News Release 

Experts advocate for 'employment first, employment for all' for workers with disabilities

Inclusionary values are emphasized in this special issue of the Journal of Vocational Rehabilitation, which presents contributions from the 2020 Conference of the Association of People Supporting Employment First (APSE)

IOS Press

Research News

Amsterdam, July 14, 2021 - The Journal of Vocational Rehabilitation (JVR) announces publication of an openly available special issue that provides free access to key presentations from the 2020 Virtual Conference of the Association of People Supporting Employment First (APSE). These contributions advocate for and help facilitate the full inclusion of people with disabilities in the workplace and community.

APSE Conferences are the only national conferences focused solely on the advancement of Employment First, Employment for All. They bring together more than 1,000 key influencers and stakeholders representing individuals with disabilities, communities, agencies, and services to network and discuss state-of-the-art strategies to ensure equitable employment for all citizens with disabilities receiving assistance from publicly funded systems.

"This special issue highlights just a few of the incredible topics covered during the 45 sessions comprising the 2020 event," explains Guest Editor Julie J. Christensen, MSW, PhD, Executive Director, APSE, Rockville, MD, USA. "It represents the resilience of a community that remains dedicated to making a contribution in research, practice, and policy. All three are integral and necessary to create lasting change, perhaps more now than ever as we continue to work for Employment First, Employment for All. I'm just incredibly excited to be focusing more attention on the resource that JVR provides to the APSE Community."

Highlights from the conference include coverage of:

  • Importance of developing multicultural competency to ensure equity in rehabilitation services
  • Moving beyond "what gets measured, gets done" to leveraging data to scale up and track outcomes and quality improvement
  • Empowering coalitions of self-advocates to hold state laws accountable for Statewide Employment First efforts
  • Importance of family input and taking the socioeconomic and cultural context of the family unit into consideration
  • Need to update information tools to remain current with the times (such as using social media in talent recruitment)

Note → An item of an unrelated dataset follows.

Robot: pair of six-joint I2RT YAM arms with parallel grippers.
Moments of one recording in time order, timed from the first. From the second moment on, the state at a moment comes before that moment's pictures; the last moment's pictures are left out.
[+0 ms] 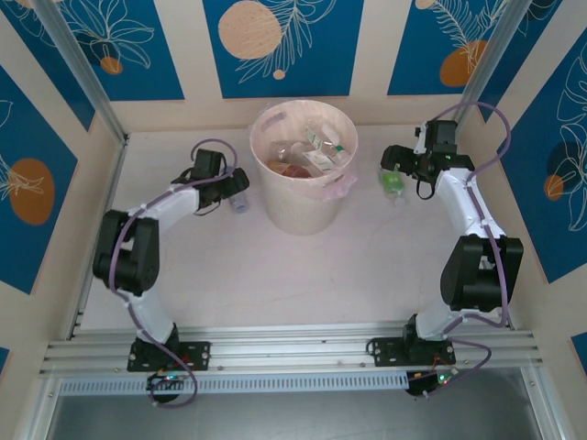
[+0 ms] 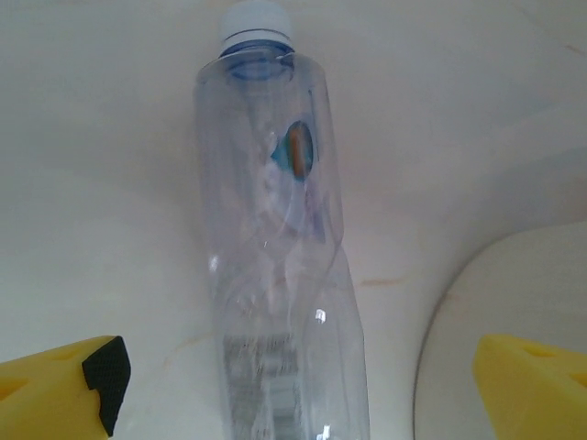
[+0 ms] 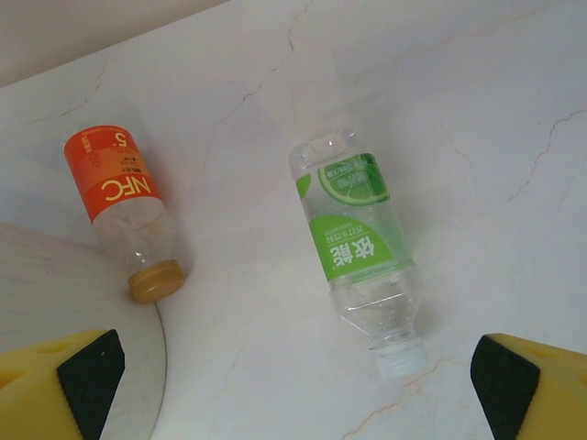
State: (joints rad) left arm -0.26 1.83 1.24 -0.27 0.01 -0.63; right arm -0.07 1.59 1.37 -0.60 -0.13 0.22
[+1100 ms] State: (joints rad) left arm -0.25 1.82 1.26 -0.40 -0.01 -0.47; right arm -0.09 1.40 1.19 -0.56 -0.17 0.28
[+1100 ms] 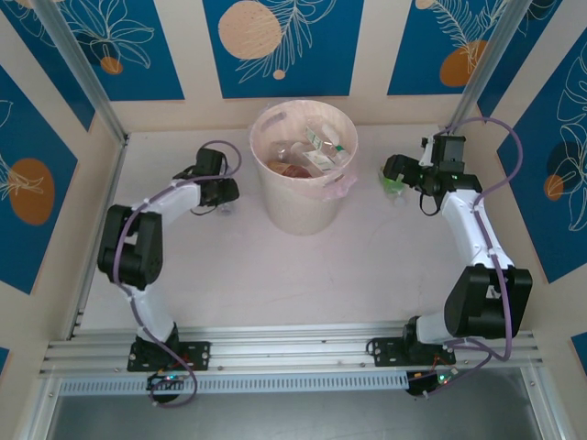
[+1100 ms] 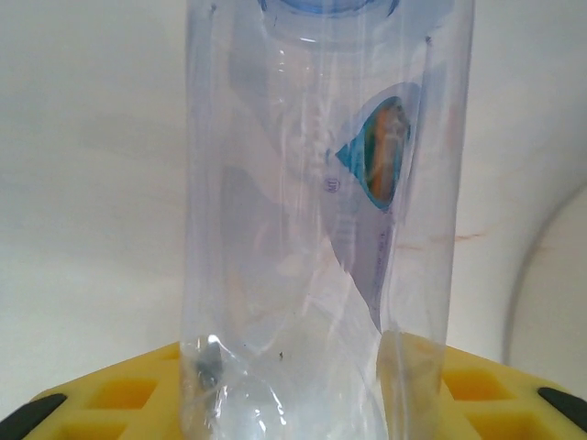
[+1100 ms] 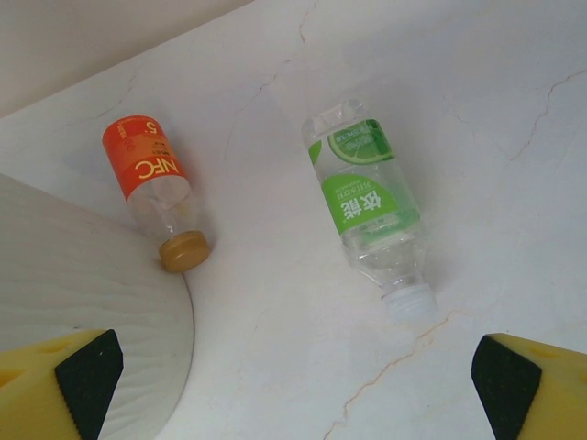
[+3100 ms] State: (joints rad) left arm -0.52 1.95 2.29 -0.82 0.13 0.16; right arm -0.12 1.37 1.16 -0.52 -0.23 0.35
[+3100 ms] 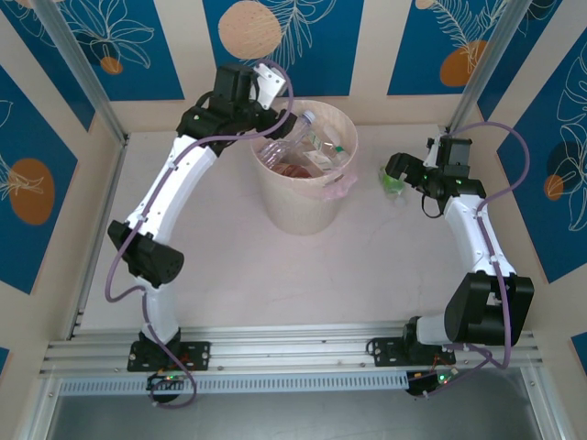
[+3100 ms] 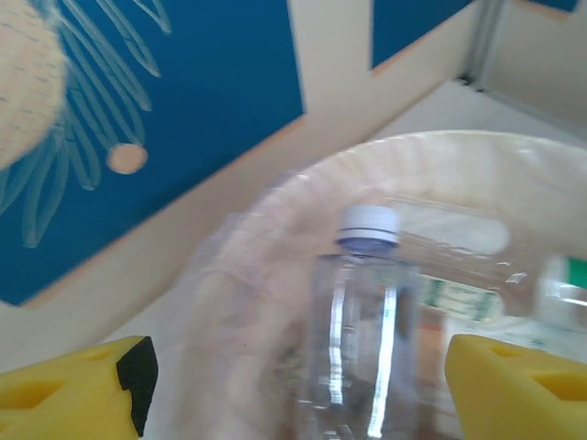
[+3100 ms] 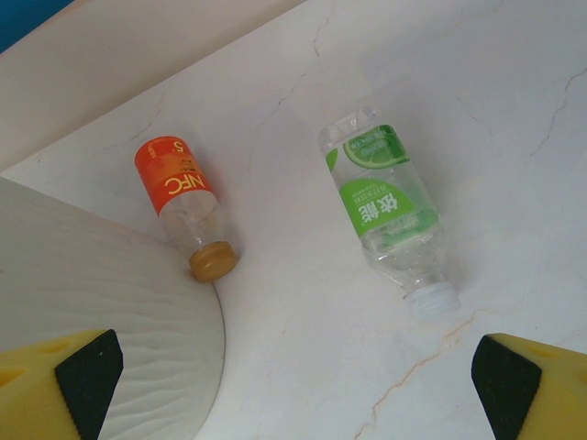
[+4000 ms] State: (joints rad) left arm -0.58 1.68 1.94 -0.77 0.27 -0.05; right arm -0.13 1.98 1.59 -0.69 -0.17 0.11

Rehabilitation professionals are required to be competent in serving multiculturally diverse individuals in a manner that promotes empowerment and full engagement. Tammy Jorgensen Smith, PhD, CRC, University of South Florida, College of Behavioral and Community Sciences, Department of Rehabilitation and Mental Health Counseling, Tampa, Florida, USA, writes that "Multicultural competency is critical for accurate clinical assessment and diagnosis and for effectively serving a diverse population of clients." In her paper, Dr. Smith discusses diagnostic tools and ethical decision-making models that integrate multicultural considerations and recommendations for building multicultural competency.

Families bring their own set of values and assumptions based on their socioeconomic and cultural background. In the article "Good fences make good neighbors," Bethany Chase, DSW, Rutgers University, The Boggs Center on Developmental Disabilities, New Brunswick, NJ, USA, provides context for why parents/guardians may be distrustful of the employment process, as well as why employment specialists may struggle to build strong partnerships with them. She discusses how to implement practices that not only welcome the critical input of families, but also maintain healthy and well-defined boundaries that affirm the autonomy, professionalism, and competence of the worker.

"By setting proactive, positive, welcoming, and compassionate guidelines and boundaries, employment specialists can reap the benefits of an engaged family while continuing to affirm the professionalism, autonomy, and competence of the worker," Dr. Chase concludes.

The issue features a postschool follow-up study of the integrated vocational functioning of 50 workers with significant intellectual disabilities over a 35-year period - the longest follow-up of its kind - contributed by Lou Brown, PhD, Professor Emeritus, University of Wisconsin-Madison, and co-investigators.

Dr. Brown, widely regarded one of the most influential scholars and advocates for students with disabilities, passed away in May 2021. In a tribute honoring Dr. Brown JVR's Editor-in-Chief Paul Wehman writes, "Lou was a great man, an incredible pioneer, and an irreplaceable voice for persons with all disabilities, but especially those with the greatest challenges. When he wrote, he talked to the reader, he made the reader believe in what true inclusionary values were, and why all people with disabilities should be a normal part of our local communities."

The conference took place during the early months of the COVID-19 pandemic and takes into account the dramatic shift in the workplace. "We struggled to adapt to a virtual-only environment at the start of the pandemic," notes Dr. Christensen. "In many states, the flow of funding was temporarily interrupted and resulted in layoffs of the Disability Students Program (DSP) workforce. Some industries have disappeared. Others have grown exponentially. We're going to need to adjust accordingly.

"On the positive side, 'Work from Home' is now normalized. While we don't want this 'new normal' to be interpreted as letting the business community off the hook for complying with the ADA and ensuring that workplaces are fully accessible, 'Work from Home' has opened up new opportunities for employment for people with disabilities," she concludes.